In practice the workflow is straightforward: watch lab in development to catch obvious regressions, watch field to learn the real-user truth, and run a real-browser load test before a release or a known traffic spike to see the conditions field data will only confirm days later. Read together, they tell you what to fix, for whom, and in time to act.
Common mistakes reading lab and field data
The mistakes below all come from treating one number as the whole truth. Each has a fix that takes the other view into account.
- Treating a single lab score as a prediction of real-user experience. A green Lighthouse run on an idle server is a code-quality check, not a forecast of your field data. Fix: confirm the result against CrUX and a concurrent test before you trust it.
- Optimising the lab proxy instead of the field metric.
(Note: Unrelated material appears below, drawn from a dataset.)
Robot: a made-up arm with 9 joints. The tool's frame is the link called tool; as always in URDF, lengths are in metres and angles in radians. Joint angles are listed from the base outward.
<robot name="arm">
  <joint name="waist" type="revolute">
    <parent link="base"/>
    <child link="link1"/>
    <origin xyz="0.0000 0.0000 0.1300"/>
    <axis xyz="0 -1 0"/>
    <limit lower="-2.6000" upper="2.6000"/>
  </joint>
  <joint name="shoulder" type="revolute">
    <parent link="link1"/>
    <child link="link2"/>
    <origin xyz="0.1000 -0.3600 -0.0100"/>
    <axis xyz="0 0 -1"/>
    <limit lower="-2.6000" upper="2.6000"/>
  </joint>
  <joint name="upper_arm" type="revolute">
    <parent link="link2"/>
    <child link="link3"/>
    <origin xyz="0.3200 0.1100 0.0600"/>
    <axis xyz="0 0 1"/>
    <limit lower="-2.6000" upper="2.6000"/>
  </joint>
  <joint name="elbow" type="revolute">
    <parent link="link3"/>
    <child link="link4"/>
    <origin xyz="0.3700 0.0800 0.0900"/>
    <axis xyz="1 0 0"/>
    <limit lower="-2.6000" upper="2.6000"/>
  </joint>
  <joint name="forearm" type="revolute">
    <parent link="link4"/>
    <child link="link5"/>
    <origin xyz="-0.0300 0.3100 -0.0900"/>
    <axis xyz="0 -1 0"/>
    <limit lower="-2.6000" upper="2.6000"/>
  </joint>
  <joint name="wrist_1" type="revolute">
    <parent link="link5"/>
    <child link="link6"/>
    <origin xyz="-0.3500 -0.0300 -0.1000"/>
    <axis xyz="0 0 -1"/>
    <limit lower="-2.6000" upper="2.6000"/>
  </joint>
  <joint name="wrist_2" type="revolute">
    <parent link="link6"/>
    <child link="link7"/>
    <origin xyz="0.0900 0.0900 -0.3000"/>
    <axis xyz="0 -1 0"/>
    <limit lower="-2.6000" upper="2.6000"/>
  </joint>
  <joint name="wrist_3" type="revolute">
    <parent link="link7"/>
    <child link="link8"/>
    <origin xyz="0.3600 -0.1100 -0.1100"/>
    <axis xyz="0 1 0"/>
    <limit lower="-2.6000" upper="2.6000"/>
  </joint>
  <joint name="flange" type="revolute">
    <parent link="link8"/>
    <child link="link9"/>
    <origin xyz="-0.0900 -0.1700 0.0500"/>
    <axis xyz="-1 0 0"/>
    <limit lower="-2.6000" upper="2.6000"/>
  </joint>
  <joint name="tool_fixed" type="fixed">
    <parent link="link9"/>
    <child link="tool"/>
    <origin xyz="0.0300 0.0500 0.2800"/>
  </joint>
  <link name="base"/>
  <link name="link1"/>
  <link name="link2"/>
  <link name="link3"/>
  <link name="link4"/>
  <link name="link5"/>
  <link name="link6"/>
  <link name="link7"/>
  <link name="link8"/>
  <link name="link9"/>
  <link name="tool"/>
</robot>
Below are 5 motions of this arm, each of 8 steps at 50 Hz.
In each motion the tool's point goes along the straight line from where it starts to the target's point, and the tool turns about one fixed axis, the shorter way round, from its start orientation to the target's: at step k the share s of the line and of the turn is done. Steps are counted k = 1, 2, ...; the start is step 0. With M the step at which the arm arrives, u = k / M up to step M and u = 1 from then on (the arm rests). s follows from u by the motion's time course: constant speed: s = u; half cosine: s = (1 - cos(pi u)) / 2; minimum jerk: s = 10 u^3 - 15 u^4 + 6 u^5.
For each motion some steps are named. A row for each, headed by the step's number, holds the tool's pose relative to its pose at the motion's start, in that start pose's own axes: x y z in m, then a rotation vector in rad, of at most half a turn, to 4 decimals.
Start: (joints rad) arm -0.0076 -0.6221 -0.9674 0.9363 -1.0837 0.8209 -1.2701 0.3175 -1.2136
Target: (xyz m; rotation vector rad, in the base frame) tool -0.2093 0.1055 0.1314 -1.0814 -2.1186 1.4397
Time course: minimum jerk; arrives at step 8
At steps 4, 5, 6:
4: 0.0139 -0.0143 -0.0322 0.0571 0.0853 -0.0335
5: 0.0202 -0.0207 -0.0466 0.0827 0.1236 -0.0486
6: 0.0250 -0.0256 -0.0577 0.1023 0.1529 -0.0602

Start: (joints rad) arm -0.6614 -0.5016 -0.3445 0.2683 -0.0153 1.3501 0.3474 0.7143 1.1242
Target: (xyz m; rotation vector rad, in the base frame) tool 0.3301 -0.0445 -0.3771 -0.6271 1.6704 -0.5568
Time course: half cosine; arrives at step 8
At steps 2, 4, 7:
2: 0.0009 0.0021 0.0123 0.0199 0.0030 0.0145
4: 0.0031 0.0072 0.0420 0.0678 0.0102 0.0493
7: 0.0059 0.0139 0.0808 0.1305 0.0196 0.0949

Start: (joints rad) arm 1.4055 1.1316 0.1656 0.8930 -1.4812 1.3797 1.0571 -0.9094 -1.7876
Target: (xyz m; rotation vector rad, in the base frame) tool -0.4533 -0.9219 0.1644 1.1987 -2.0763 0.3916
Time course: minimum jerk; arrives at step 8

Chasing a better Total Blocking Time is not the same as improving INP, which only real interactions produce. Fix: optimise against the field metric and verify with a test that performs the interaction.
- Comparing a cold lab run to warm-cache field data and panicking. They start from different cache states, so a slower lab number can be expected rather than a regression. Fix: compare like with like, lab against lab and field against field.
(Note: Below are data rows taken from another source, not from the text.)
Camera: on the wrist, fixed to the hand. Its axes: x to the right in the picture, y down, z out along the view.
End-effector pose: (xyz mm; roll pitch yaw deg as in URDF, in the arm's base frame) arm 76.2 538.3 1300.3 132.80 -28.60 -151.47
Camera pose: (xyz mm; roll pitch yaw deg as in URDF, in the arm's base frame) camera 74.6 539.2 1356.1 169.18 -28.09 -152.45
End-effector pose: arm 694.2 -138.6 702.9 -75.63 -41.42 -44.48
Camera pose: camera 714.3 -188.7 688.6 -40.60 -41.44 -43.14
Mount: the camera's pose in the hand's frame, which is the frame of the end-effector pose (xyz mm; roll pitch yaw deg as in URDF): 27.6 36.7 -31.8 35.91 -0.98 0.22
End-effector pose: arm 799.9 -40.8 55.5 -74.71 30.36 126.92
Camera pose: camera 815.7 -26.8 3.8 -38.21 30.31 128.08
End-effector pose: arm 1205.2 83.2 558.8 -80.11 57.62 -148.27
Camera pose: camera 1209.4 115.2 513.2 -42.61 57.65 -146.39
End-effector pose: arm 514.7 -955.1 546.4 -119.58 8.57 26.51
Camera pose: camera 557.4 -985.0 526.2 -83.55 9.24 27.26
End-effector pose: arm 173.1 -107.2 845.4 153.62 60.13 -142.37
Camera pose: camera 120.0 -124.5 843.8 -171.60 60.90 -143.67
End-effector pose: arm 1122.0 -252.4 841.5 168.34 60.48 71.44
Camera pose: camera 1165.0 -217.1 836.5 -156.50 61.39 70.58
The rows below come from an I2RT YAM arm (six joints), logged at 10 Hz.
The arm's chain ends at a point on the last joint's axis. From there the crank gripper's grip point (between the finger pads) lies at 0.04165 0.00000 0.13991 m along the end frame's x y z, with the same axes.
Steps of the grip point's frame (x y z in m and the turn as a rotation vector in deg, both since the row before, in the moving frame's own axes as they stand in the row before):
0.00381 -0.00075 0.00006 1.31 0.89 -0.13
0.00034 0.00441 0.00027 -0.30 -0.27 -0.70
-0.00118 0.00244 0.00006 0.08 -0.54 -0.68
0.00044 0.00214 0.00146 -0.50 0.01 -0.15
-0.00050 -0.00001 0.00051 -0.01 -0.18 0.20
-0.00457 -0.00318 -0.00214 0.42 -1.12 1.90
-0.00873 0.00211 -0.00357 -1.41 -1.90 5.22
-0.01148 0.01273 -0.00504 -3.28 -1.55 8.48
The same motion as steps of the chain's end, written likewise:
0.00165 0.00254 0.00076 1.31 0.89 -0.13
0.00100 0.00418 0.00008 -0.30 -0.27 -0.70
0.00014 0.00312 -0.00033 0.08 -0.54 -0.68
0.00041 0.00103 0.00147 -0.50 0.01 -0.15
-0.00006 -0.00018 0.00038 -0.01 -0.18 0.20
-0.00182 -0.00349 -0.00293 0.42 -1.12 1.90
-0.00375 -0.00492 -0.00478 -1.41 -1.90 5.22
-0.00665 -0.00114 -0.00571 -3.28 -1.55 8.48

- Forgetting the field reporting lag. CrUX reflects a rolling 28-day window, so a fix can look like it did nothing for weeks. Fix: verify the fix in the lab and under load immediately, then wait for the field to catch up.
- Never testing under concurrency. If you only ever measure one user, the load-driven gap stays invisible until peak traffic exposes it in production. Fix: include a real-browser load test in the release process.
How Evaluat measures what users actually experience
Evaluat is a real-browser performance testing platform that runs each virtual user in its own isolated browser and captures Core Web Vitals under load. Because every session is a real browser, the LCP, INP, CLS, and First Contentful Paint it records are the ones Chrome would report in the field, not a server-side estimate, and it captures them at the concurrency a lab run never reaches.
A virtual user is one simulated visitor the test drives through your page. Evaluat gives each one a real, isolated browser, so the numbers reflect rendering, JavaScript, and third-party tags the way a real device would, while you control the conditions: the region you run from, the concurrency you ramp to, the journey you script. That is the view between lab and field. It is synthetic, so you can run it before release and compare one build to the last, and it is concurrent and real-browser, so it sees the load and the rendering a single-user audit cannot. It shows the experience, not a server-side guess at it.
When a page misses its target at peak, the report ties the number to evidence. Every virtual user has a session you can open: its Core Web Vitals, plus video, a network log, and a console log, broken down per URL and across the load curve, with percentile views and an Apdex score. A 3.4 second LCP at peak is not a bare statistic; you can watch the session where it happened.
There is a clean dividing line here. If you are testing a pure API, a non-HTTP protocol, or chasing extreme requests per second, a protocol-level tool like k6 or JMeter is the better fit; those tools measure server response, which is necessary but not the same as page experience. And field data stays the ground truth for steady-state user experience. Evaluat’s job is the gap the lab and the field both leave open: what real traffic does to the experience, before your users meet it. For the metrics themselves, see Interaction to Next Paint.
Lab and field are not in conflict. They answer different questions, and the experience neither one shows on its own is what happens under real traffic. Measure all three, and you catch the regression while it is still a test result instead of a support ticket.